Task item: Retrieve every line of the data holding the word "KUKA".
-=-=-=-=-
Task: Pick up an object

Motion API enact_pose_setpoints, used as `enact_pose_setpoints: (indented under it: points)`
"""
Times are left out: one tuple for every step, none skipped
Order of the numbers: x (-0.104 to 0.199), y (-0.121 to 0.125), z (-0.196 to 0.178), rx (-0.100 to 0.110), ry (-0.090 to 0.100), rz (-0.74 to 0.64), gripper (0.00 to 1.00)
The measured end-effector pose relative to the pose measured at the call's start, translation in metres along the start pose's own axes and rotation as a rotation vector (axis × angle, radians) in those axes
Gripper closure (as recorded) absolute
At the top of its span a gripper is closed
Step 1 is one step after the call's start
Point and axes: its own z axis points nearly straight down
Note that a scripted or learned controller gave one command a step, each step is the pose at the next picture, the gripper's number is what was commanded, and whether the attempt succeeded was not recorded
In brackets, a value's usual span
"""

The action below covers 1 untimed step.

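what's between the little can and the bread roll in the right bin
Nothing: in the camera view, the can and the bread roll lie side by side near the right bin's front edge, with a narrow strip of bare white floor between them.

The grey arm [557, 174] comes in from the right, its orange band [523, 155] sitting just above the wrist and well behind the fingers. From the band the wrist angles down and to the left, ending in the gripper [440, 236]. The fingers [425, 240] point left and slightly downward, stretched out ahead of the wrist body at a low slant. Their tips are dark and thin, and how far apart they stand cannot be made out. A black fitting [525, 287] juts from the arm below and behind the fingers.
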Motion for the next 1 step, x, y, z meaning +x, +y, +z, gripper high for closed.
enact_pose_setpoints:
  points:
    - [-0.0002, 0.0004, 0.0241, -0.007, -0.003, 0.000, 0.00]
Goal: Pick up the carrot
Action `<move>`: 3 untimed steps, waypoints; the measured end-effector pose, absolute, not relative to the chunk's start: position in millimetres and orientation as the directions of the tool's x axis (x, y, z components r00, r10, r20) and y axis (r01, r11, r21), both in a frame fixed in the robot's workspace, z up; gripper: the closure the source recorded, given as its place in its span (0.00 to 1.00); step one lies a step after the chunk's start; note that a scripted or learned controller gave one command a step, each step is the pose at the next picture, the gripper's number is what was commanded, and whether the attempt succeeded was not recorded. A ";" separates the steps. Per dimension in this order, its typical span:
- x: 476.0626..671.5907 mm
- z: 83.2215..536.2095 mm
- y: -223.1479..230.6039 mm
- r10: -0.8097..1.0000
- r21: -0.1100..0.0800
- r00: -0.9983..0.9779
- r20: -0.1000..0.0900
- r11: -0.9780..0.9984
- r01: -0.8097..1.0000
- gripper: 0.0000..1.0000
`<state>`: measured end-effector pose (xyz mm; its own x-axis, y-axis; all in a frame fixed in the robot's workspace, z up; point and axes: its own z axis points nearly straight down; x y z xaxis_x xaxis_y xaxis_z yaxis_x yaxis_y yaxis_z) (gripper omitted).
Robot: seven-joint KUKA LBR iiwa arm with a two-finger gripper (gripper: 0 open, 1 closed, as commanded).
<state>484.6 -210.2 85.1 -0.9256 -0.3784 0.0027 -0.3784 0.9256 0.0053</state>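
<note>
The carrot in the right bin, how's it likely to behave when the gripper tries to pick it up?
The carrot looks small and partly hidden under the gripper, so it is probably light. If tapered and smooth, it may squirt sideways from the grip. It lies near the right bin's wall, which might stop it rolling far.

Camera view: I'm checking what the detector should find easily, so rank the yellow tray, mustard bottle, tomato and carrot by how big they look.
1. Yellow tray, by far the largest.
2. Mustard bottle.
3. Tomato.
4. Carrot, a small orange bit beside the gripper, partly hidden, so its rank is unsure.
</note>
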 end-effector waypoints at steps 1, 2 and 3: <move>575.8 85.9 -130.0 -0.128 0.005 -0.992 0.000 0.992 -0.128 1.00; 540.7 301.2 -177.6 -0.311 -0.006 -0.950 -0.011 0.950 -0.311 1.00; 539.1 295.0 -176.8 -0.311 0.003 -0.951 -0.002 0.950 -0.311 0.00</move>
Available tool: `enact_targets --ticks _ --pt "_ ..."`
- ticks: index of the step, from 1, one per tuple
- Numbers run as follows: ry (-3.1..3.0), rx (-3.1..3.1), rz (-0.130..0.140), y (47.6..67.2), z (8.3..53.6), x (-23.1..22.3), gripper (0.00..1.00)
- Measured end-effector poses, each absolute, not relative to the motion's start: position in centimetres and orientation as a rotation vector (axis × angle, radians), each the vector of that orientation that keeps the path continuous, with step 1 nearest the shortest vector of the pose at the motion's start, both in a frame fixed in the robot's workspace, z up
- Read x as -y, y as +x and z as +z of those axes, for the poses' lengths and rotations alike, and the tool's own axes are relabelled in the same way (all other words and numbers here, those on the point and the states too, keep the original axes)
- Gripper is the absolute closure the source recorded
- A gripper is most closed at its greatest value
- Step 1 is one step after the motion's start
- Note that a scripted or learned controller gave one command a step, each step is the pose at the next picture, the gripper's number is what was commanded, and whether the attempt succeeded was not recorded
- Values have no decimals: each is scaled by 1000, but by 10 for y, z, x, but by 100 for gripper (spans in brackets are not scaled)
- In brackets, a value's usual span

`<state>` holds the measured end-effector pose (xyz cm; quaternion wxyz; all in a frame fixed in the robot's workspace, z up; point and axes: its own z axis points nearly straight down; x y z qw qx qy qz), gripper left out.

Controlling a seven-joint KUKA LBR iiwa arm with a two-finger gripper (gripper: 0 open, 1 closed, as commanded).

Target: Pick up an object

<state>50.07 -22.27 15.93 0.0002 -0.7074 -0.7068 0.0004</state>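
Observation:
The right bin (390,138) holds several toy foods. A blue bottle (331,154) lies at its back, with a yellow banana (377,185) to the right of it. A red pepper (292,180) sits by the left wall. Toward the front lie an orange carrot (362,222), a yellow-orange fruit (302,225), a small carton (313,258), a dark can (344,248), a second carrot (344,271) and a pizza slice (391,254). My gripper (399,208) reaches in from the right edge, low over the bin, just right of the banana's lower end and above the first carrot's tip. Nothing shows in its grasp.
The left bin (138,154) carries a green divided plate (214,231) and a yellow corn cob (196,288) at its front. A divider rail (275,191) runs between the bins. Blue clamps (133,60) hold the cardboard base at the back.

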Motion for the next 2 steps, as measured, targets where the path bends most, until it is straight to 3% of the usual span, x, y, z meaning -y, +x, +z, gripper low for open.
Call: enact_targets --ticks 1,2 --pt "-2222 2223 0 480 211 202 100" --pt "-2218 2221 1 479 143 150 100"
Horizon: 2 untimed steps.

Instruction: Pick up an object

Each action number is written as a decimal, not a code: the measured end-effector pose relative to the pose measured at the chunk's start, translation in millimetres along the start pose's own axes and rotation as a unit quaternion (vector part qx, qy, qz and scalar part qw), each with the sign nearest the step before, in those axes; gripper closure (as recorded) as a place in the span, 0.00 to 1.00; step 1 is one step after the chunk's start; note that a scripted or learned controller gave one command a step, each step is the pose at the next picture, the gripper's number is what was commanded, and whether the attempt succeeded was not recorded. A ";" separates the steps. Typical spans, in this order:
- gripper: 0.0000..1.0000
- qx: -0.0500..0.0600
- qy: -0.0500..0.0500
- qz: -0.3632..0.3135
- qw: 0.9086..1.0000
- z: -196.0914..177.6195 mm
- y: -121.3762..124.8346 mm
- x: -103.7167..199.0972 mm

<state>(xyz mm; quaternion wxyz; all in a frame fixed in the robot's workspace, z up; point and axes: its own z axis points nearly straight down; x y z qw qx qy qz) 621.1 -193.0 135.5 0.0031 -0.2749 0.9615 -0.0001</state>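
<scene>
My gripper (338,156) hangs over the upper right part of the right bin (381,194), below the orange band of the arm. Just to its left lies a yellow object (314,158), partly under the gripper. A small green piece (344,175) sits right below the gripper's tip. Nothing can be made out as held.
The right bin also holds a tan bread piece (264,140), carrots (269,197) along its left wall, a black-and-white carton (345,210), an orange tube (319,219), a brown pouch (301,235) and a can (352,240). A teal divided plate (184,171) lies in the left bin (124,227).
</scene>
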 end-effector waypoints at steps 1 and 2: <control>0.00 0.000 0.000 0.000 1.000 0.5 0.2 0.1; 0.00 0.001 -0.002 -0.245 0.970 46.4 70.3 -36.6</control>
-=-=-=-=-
Reply:
Robot: seven-joint KUKA LBR iiwa arm with a two-finger gripper (gripper: 0 open, 1 closed, as commanded).
Controlling a seven-joint KUKA LBR iiwa arm with a two-finger gripper (gripper: 0 open, 1 closed, as commanded).

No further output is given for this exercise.